Bu yapı federalizm ya da etnisiteye dayalı özerkliği ifade etmez, merkezi yönetimle iller arasında kademelendirilmiş kademeli demokratik yeni idari bir takviyedir. Bölgelerin her biri o bölgenin özel adı veya bölge meclisinin yetki sınırları içinde bulunan en büyük ilin adıyla anılacaktır."
Sayıları 20-25 olarak önerilen bölge meclislerinin halkın yönetime daha fazla katılımını sağlayacağı öne sürülerek şöyle devam edildi: "Böylece cumhuriyetin kuruluş aşamasında gerçekleşmeyen demokratikleşme yaşamsallık kazanacaktır.
Bu aynı zamanda Atatürk'ün 1923 yılında gazeteci A. Emin Yalman'a ifade ettiği bir nevi yerel muhtariyetin bugünkü koşullarda hayata geçirilmesi de olacaktır."


Türk yerine Türkiyelilik

Bildirgeyi okuyan Demirtaş, şöyle devam etti:
"Herkesi Türk olarak tanımlayan bir vatandaşlık tanımı yerine kültürel kimlikleri kabul eden ve bu kültürel kimliklere dayalı Türkiye ulusunun tümünü kapsayan 'Türkiyelilik' üst kimliği çerçevesinde TC vatandaşlığı esas alınmalıdır. (...) Yeni anayasada 'Türkiye Cumhuriyeti anayasası, bütün kültürlerin demokratik bir şekilde varlığını ve kendini ifade etmesini kabul eder' hükmünün yer alması Türkiye'nin demokratik-leşmesi ve Kürt sorununun barışçıl çözümünde ön açıcı bir yaklaşım haline gelecektir. Kürt dili başta olmak üzere diğer diller ve kültürler önündeki engellerin kaldırılması tekçi, etnik referanslara dayalı 'vatandaşlık', 'ulus' kavramlarının demokratik bir tarzda yeniden tanımlanması şeklinde ifade ettiğimiz siyasi hedefler anayasa referandumunda temel ölçütümüzdür." Resmi dil Türkçenin dışında yerel dillerin de eğitim ve kamusal alanda kullanılması istenen bildirgede, "İnkâr ve imha politikalarının bugün de devam eden Kürt başkaldırılarının temel nedeni olduğu" iddia edildi.

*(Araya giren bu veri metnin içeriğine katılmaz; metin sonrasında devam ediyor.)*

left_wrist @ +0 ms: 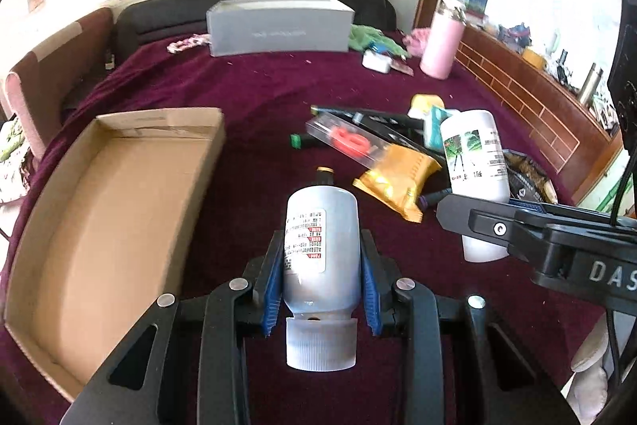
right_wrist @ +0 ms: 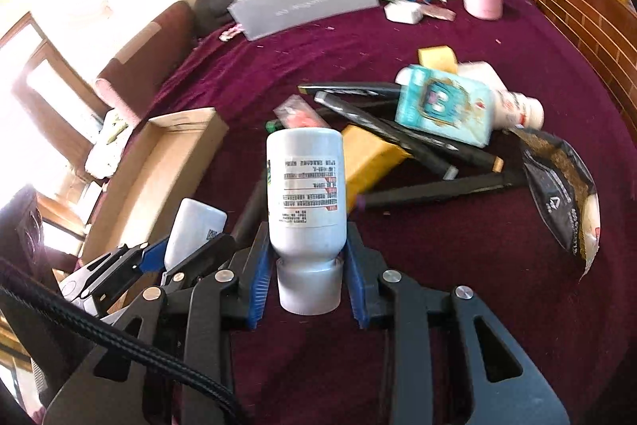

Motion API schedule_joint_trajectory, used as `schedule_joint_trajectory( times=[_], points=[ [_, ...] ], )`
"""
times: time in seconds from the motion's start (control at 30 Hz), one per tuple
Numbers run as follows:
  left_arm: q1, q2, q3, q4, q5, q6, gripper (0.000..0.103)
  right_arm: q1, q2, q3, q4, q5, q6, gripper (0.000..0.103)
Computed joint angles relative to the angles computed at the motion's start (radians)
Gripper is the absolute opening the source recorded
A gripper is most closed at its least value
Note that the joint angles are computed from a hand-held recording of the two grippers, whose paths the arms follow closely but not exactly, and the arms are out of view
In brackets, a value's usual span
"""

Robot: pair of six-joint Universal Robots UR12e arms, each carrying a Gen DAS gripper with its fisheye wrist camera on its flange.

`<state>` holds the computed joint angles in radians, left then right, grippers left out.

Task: Organize objects
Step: 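Carry both white bottles over the cardboard tray and open both grippers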

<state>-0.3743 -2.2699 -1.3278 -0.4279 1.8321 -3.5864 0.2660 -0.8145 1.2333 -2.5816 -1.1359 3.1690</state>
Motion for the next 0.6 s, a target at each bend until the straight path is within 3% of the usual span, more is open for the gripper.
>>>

DTP'liler bildiriye sahip çıktı

DTP Grup Başkanvekili Selahattin Demirtaş: Bu bizim partimizin çalışması. Bildiride yer alan noktalara katılıp katılmama diye bir şey sözkonusu olmaz.
DTP Hakkâri Milletvekili Hamit Geylani: Bildiri metninin tümünü henüz görmedim. Ama, Türkiyelilik, Öcalan'ın liderliği, özerklik, bunlar bizim katıldığımız görüşler. Yalnız bu kavramların tek başına ele alınarak değerlendirme yapılması yanlış olur. Bunlar, demokratik cumhuriyet yaklaşımımız ve üniter devleti savunan temel görüşümüz içinde değerlendirilmeli.
DTP Tunceli Milletvekili Şerafettin Halis: Bu bizim partimizin bildirisi. Ben tüm metni daha okuyamadım.
DTP Muş Milletvekili Sırrı Sakık: Toplantıda yoktum. Bildiriden haberim yok.